EXERCISE AIM
Report all lines below with the word "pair".

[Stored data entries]
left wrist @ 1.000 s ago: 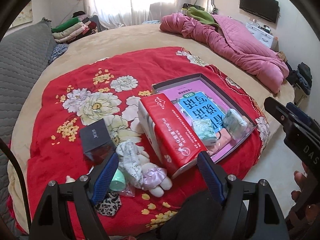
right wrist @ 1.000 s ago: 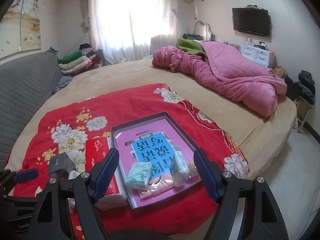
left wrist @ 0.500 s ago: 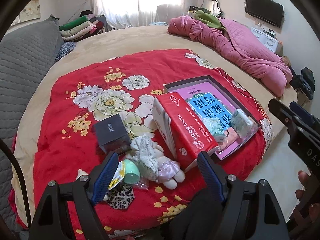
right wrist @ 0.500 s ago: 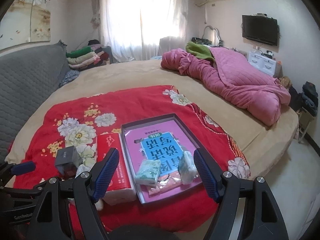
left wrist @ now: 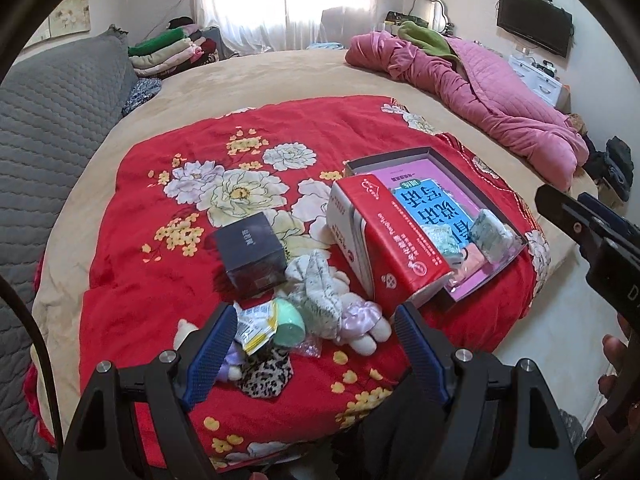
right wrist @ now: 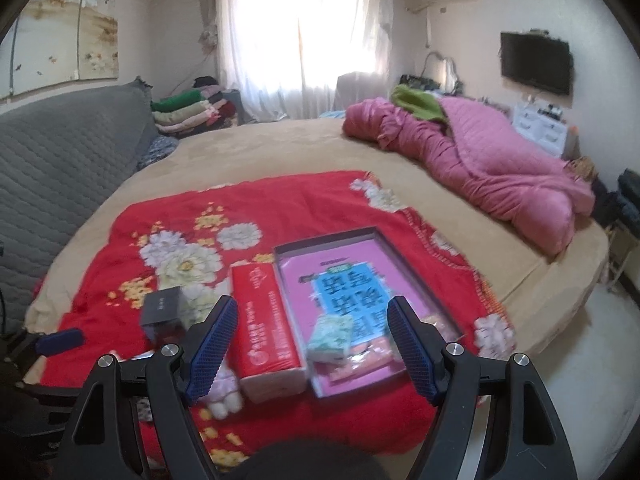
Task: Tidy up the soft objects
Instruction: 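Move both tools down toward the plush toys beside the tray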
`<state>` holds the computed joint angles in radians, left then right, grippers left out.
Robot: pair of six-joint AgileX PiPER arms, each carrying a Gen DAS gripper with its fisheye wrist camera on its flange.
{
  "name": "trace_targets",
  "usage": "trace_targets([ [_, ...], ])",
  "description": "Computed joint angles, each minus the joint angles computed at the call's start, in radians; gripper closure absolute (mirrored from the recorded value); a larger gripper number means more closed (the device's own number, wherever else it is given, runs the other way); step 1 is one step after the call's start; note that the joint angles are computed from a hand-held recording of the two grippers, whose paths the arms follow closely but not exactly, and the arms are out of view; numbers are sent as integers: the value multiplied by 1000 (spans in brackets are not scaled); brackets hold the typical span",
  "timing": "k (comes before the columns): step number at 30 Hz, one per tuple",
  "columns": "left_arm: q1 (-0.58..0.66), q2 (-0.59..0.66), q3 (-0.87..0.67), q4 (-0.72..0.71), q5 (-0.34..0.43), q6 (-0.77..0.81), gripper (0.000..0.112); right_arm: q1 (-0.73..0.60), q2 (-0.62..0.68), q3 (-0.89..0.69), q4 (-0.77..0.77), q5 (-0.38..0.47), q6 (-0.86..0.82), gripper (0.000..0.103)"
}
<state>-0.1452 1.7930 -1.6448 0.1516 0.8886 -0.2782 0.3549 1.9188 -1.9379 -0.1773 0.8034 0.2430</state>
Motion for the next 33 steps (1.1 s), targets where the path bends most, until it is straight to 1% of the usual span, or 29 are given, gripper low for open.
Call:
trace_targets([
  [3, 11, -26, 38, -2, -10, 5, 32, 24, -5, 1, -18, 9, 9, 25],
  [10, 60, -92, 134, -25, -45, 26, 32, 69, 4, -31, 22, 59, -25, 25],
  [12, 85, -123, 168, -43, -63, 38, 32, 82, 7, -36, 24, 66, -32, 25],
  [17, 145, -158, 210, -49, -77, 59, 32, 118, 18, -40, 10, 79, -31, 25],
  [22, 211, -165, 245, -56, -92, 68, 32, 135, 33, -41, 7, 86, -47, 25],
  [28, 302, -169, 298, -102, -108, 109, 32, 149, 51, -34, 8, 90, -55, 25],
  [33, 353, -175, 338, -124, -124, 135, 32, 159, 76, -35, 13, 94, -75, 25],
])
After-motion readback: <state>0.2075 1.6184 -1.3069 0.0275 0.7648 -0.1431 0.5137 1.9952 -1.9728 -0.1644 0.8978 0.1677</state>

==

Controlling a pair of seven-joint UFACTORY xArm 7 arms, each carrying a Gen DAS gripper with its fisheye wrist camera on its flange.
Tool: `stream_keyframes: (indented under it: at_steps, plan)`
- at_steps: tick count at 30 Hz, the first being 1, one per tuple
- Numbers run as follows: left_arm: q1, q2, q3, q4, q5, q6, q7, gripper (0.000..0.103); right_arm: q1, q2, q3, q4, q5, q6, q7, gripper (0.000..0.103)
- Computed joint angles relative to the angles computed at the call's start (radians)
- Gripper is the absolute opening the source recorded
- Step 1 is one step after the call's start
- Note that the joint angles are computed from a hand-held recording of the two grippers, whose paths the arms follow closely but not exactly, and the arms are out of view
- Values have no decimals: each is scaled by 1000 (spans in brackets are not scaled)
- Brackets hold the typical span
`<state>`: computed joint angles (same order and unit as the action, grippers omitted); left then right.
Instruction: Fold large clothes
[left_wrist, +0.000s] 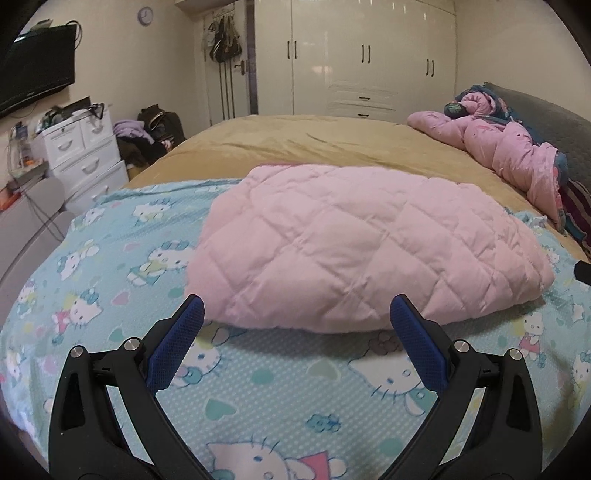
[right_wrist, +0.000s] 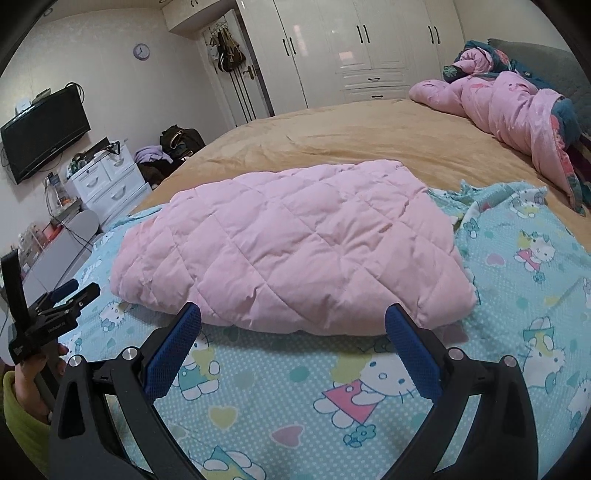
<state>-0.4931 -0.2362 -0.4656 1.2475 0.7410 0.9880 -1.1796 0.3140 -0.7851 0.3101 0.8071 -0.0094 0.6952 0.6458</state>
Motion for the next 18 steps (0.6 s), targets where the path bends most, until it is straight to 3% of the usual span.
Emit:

SOLUTION
Robot: pair of six-joint AgileX PiPER arms, each carrying a Gen DAS gripper with its fisheye wrist camera on its flange.
Controlling a pair of seven-joint UFACTORY xArm 7 arms, each carrying a Gen DAS gripper with its fisheye wrist camera on its flange.

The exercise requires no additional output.